Black hole entropy, curved space and monsters

TL;DR

This paper explores the microscopic origins of black hole entropy, introduces 'monsters' as pathological configurations exceeding entropy bounds, and suggests black hole microstates relate to smaller black holes and matter, excluding monsters.

Contribution

It identifies and analyzes 'monster' configurations that challenge entropy bounds, refining the understanding of black hole microstates and entropy limits in curved space.

Findings

Monsters have entropy greater than the area in Planck units.

Excluding monsters, the entropy of matter is bounded by $S < A^{3/4}$.
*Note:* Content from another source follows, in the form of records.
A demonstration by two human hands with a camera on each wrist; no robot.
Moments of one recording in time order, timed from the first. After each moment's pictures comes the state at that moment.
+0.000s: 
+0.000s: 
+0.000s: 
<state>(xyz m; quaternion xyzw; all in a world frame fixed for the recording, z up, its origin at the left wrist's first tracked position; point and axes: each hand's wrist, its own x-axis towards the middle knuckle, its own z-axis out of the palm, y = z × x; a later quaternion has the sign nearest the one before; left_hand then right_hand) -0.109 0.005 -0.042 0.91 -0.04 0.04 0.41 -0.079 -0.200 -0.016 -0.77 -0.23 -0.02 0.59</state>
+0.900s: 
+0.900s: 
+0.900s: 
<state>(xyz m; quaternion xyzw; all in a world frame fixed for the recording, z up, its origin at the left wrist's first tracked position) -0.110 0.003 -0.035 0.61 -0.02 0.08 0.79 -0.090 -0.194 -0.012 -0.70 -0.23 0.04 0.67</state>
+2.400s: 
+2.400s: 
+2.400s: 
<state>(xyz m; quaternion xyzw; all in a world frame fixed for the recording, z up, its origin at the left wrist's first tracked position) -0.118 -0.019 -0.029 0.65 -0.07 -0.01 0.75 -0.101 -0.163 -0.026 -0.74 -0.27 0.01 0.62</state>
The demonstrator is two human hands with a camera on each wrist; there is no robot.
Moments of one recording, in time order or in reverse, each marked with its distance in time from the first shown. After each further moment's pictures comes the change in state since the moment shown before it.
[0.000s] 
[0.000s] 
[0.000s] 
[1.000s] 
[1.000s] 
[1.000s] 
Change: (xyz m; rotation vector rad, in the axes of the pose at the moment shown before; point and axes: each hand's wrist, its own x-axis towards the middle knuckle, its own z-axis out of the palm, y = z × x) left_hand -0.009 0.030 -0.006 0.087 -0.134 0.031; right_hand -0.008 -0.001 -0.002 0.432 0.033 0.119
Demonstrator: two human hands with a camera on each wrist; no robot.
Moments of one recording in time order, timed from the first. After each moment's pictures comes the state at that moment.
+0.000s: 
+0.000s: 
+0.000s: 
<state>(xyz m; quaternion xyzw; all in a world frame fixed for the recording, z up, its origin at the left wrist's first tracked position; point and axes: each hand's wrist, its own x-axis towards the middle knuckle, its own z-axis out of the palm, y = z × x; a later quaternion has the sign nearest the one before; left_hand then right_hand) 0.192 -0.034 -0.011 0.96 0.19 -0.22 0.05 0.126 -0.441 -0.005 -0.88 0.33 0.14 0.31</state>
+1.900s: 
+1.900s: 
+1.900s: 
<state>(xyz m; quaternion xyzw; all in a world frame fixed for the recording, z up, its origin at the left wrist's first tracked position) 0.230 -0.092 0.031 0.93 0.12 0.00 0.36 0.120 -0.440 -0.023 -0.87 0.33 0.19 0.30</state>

Black hole microstates are related to smaller black holes and matter configurations.

Abstract

We investigate the microscopic origin of black hole entropy, in particular the gap between the maximum entropy of ordinary matter and that of black holes. Using curved space, we construct configurations with entropy greater than their area in Planck units. These configurations have pathological properties and we refer to them as monsters. When monsters are excluded we recover the entropy bound on ordinary matter $S < A^{3/4}$. This bound implies that essentially all of the microstates of a semiclassical black hole are associated with the growth of a slightly smaller black hole which absorbs some additional energy. Our results suggest that the area entropy of black holes is the logarithm of the number of distinct ways in which one can form the black hole from ordinary matter and smaller black holes, but only after the exclusion of monster states.